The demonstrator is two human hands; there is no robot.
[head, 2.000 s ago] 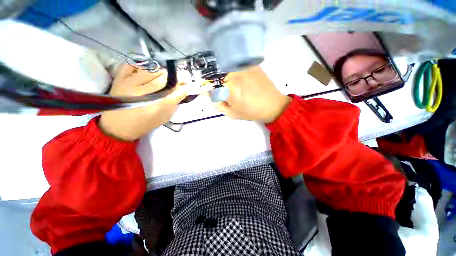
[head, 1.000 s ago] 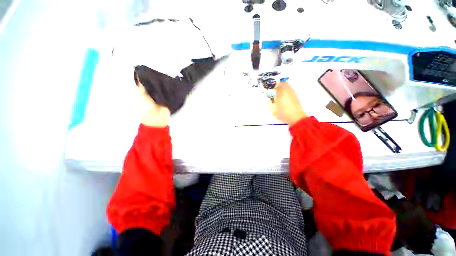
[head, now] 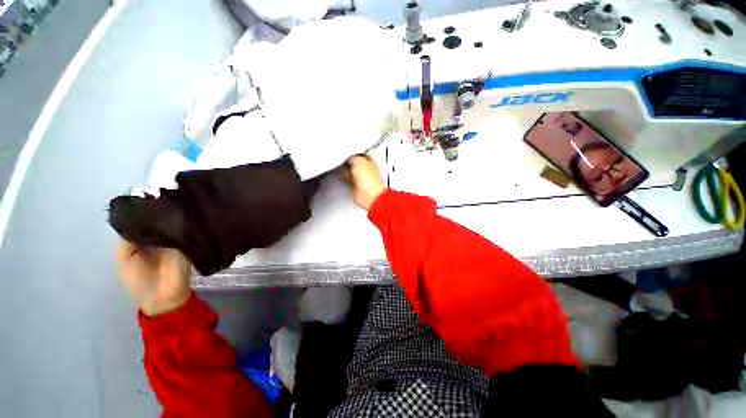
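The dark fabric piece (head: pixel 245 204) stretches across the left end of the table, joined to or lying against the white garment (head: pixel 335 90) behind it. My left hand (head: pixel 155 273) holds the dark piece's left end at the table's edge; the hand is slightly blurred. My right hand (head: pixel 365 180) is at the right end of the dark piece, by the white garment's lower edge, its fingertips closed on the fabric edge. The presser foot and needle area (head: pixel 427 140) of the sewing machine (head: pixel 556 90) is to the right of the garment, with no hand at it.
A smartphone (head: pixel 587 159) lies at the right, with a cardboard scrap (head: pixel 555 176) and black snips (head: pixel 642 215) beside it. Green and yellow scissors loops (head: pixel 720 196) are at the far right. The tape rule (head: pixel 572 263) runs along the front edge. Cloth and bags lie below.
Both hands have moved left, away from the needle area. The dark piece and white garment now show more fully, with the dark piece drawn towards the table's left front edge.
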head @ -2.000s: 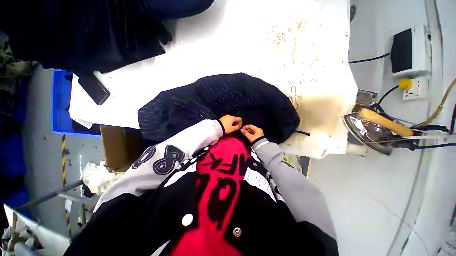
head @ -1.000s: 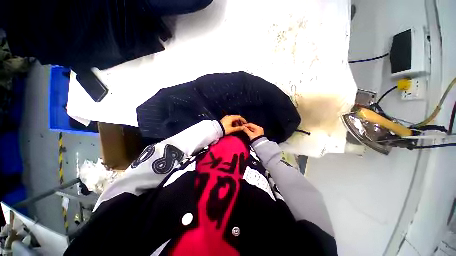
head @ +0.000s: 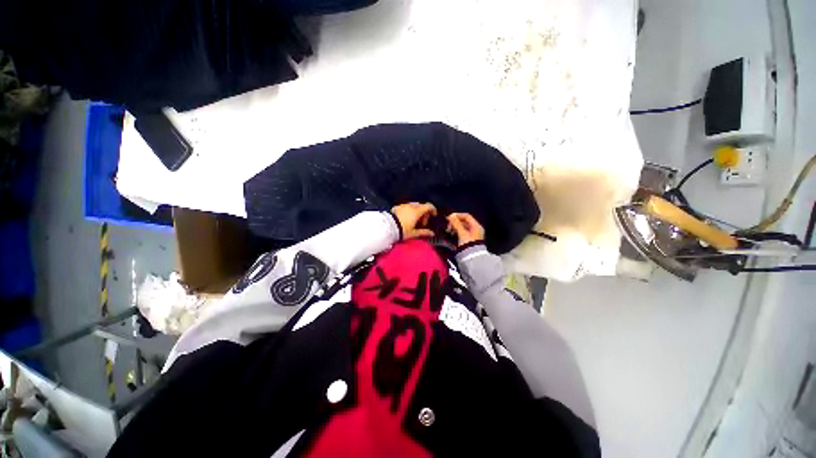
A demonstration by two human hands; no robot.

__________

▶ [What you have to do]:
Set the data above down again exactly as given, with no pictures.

▶ [Exercise solution]:
The demonstrator is two human hands; there is no robot.
[head, 2.000 s ago] 
[head, 1.000 s ago] 
[head, now] 
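The dark fabric piece (head: pixel 245 204) stretches across the left end of the table, joined to or lying against the white garment (head: pixel 335 90) behind it. My left hand (head: pixel 155 273) holds the dark piece's left end at the table's edge; the hand is slightly blurred. My right hand (head: pixel 365 180) is at the right end of the dark piece, by the white garment's lower edge, its fingertips closed on the fabric edge. The presser foot and needle area (head: pixel 427 140) of the sewing machine (head: pixel 556 90) is to the right of the garment, with no hand at it.
A smartphone (head: pixel 587 159) lies at the right, with a cardboard scrap (head: pixel 555 176) and black snips (head: pixel 642 215) beside it. Green and yellow scissors loops (head: pixel 720 196) are at the far right. The tape rule (head: pixel 572 263) runs along the front edge. Cloth and bags lie below.
Both hands have moved left, away from the needle area. The dark piece and white garment now show more fully, with the dark piece drawn towards the table's left front edge.
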head @ -2.000s: 
head @ -1.000s: 
head @ +0.000s: 
A demonstration by two human hands; no robot.

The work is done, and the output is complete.